Flávio Meireles

Personal information
- Full name: Flávio Miguel Magalhães Sousa Meireles
- Date of birth: 3 October 1976 (age 49)
- Place of birth: Ribeira de Pena, Portugal
- Height: 1.85 m (6 ft 1 in)
- Position: Defensive midfielder

Youth career
- 1989–1992: Ribeira de Pena
- 1992–1995: Vitória Guimarães

Senior career*
- Years: Team / Apps / (Gls)
- 1995–1996: Vitória Guimarães / 0 / (0)
- 1996–1997: Moreirense / 4 / (0)
- 1997–1999: Fafe / 22 / (0)
- 1999–2000: Vitória Guimarães / 2 / (0)
- 2000: → Fafe (loan) / 27 / (2)
- 2000–2003: Moreirense / 90 / (7)
- 2003–2011: Vitória Guimarães / 182 / (7)
- Total:  / 327 / (16)

= Flávio Meireles =

Portuguese footballer and football director (born 1976)

Flávio Miguel Magalhães Sousa Meireles (born 3 October 1976) is a Portuguese former professional footballer who played as a defensive midfielder.

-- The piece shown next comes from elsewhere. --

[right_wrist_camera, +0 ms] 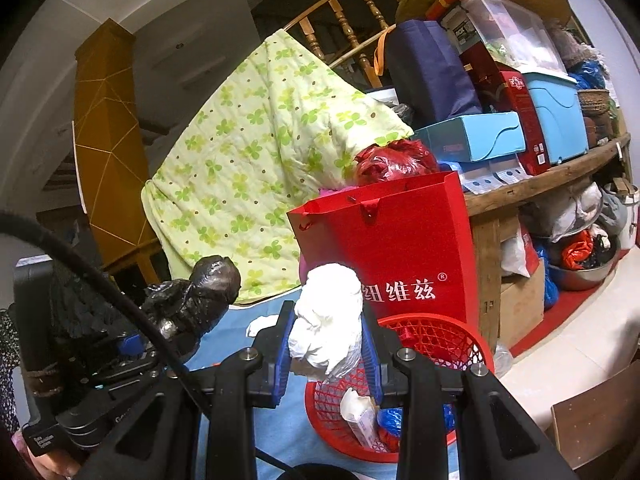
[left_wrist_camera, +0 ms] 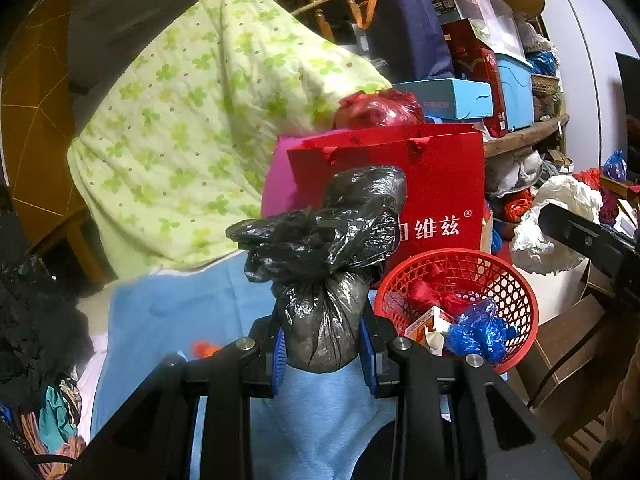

Most of his 16-year career was associated with Vitória de Guimarães, which he represented in three different spells, appearing in nearly 250 official games. He later worked as the club's sporting director.

==Club career==
Born in Ribeira de Pena, Vila Real District, Meireles began his professional career with Vitória de Guimarães, having no impact whatsoever at the club in his first spell and moving to the lower leagues in 1996, first with Moreirense FC (where he was also featured rarely, in the Segunda Liga) then AD Fafe.

Meireles returned to Vitória in summer 1999, being quickly loaned to Fafe. In the 2000–01 campaign he switched to another former side, Moreirense, being instrumental as they – also based in Guimarães – promoted from the third division to the Primeira Liga in only two years, under manager Manuel Machado.

For 2003–04, Meireles re-joined Vitória de Guimarães for a third spell. His first appearance was on 18 August 2003, when he played the entire 1–0 home win over U.D. Leiria. At the Minho team, he was now first-choice and captain from the start, helping them achieve promotion in 2007 and qualifying for the UEFA Champions League in the following season, with the player appearing in all games but one and scoring three goals; in two different stints at the Estádio D. Afonso Henriques, he was again coached by Machado.

On 22 May 2011, after appearing in the final of the Taça de Portugal against FC Porto, the 34-year-old Meireles announced his retirement. He later became a coach at the club.

In May 2012, still with Vitória, Meireles was appointed new director of football. In remained in the position for one decade.